Going through the material below, please gather all lines with the word "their" in them.

Data extract: Begin

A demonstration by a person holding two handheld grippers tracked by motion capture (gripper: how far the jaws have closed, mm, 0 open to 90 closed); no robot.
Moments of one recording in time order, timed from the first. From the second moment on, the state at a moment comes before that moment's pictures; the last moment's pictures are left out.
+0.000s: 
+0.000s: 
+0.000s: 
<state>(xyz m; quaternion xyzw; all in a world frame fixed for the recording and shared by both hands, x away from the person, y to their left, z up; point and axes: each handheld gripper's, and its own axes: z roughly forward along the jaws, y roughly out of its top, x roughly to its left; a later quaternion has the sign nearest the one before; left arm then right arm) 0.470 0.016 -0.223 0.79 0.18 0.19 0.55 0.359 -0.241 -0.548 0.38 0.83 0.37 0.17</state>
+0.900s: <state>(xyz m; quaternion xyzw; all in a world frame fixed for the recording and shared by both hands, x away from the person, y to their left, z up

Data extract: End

• Written response
<state>(xyz m; quaternion xyzw; all in a world frame fixed for the recording and shared by both hands, x away from the person, y to their left, z up; point and axes: each handheld gripper's, and its own axes: z roughly forward along the jaws, y roughly out of its top, x roughly to its left; a later quaternion has the sign nearest the one before; left arm then right arm) 0.470 0.016 -0.223 0.79 0.18 0.19 0.55 0.359 -0.241 -0.548 0.38 0.83 0.37 0.17</state>
+0.900s: <state>(xyz m; quaternion xyzw; all in a world frame fixed for the recording and shared by both hands, x away from the person, y to their left, z up

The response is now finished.